No entanto, O Teu Nome É não parece vir de um espaço mental de revolta, apesar da naturalidade do sentimento à medida que ouvimos os entrevistados. Em vez disso, o documentário preocupa-se em devolver a humanidade que tão cobardemente tentaram roubar a Gisberta durante aqueles dias, através das palavras das suas amigas, lembrando que antes do mundo ter ganho um símbolo da luta trans, foi também perdida uma vida inocente pelo caminho. Ao mesmo tempo, a introspecção que os dois jovens fazem sobre os acontecimentos de há mais de 15 anos nunca é enquadrada de forma hostil, pelo contrário, é-lhes dado espaço e até algum nível de compreensão enquanto se discute as origens do preconceito, a classe social e as motivações por trás do homicídio de Gisberta.

Por defeito, O Teu Nome É não é um documentário que explore necessariamente estes temas aprofundadamente, salvo pelo meio de desabafos e confissões sinceras e humanas sobre o ódio irracional ao distinto e as fragilidades do espírito juvenil. Em troca oferece-nos o reacender de uma memória que nunca se deve extinguir, com particular urgência hoje quando vemos uma imprensa inundada de transfobia impune numa sociedade portuguesa ainda tão refém dos seus velhos e brancos costumes que teima em não perder.

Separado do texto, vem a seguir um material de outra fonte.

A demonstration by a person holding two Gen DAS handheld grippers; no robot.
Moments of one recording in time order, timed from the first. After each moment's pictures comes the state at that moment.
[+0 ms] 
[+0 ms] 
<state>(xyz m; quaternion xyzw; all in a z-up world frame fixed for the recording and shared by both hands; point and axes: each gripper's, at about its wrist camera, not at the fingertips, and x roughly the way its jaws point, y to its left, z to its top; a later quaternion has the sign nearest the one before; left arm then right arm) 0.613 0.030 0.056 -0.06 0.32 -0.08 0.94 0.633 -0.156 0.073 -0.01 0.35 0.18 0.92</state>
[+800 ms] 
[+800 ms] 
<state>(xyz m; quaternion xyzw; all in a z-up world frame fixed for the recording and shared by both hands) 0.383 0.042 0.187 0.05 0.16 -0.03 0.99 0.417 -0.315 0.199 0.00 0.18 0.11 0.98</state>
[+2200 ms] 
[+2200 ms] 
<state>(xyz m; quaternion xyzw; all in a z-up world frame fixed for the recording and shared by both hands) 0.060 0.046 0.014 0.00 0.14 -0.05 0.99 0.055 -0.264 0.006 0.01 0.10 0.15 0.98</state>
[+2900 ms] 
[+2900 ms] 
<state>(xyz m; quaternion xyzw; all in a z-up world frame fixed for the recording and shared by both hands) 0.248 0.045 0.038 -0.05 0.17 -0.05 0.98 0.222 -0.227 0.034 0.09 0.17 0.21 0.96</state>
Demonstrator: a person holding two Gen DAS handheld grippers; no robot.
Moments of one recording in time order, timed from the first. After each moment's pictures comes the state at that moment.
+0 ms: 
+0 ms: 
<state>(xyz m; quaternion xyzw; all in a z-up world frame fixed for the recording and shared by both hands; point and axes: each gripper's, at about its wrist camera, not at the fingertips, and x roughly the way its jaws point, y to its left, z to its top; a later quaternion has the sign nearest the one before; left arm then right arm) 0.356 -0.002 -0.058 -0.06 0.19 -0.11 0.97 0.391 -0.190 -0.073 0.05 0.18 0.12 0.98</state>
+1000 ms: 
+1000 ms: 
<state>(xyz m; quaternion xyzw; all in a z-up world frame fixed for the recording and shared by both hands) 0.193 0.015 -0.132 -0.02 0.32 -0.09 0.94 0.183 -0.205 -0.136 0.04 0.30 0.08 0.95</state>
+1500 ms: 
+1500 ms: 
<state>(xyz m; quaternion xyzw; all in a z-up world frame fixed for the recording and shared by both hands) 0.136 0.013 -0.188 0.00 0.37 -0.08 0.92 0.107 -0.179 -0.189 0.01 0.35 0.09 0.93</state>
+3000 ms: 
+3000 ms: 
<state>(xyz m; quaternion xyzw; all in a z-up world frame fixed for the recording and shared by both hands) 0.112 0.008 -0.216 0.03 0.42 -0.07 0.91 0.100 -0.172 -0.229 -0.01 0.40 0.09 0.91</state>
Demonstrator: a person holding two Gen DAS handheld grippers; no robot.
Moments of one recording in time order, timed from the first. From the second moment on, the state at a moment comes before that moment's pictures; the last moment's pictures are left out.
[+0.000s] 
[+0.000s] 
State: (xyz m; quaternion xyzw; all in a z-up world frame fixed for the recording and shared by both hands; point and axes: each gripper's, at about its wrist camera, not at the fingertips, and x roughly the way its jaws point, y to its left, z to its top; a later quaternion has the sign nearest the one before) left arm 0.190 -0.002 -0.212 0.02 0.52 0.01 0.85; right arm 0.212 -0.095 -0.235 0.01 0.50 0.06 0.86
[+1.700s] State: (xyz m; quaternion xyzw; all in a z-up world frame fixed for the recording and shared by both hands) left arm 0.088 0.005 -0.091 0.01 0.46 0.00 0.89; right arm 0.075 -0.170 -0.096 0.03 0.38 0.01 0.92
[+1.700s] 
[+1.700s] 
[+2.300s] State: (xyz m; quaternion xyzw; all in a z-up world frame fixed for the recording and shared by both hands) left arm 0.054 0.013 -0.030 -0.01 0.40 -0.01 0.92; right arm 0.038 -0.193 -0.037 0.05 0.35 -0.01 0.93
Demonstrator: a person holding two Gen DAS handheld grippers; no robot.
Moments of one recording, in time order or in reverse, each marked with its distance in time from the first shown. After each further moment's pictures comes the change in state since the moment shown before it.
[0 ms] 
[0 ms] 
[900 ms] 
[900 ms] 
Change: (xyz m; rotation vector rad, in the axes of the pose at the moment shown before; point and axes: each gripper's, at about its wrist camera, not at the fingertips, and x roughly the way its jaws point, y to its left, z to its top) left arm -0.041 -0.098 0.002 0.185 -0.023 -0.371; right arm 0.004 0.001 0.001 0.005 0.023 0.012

A beleza quase pré-adolescente da animação em prol de uma história tão mergulhada em violência como a de Gisberta, cria um contraste apropriado para os factos narrados nos relatos. É este contraste que dá vida a um documentário que nos lembra que o preconceito não é inato, é herdado e absorvido. São filmes como O Teu Nome É – sobre pessoas que viveram e morreram por aquilo que eram, pela sua identidade e por saberem quem eram e quem queriam ser – que nos permitem, como sociedade, mudar esta narrativa que há demasiado tempo é escrita com o sangue de quem só quer exercer o seu direito de viver.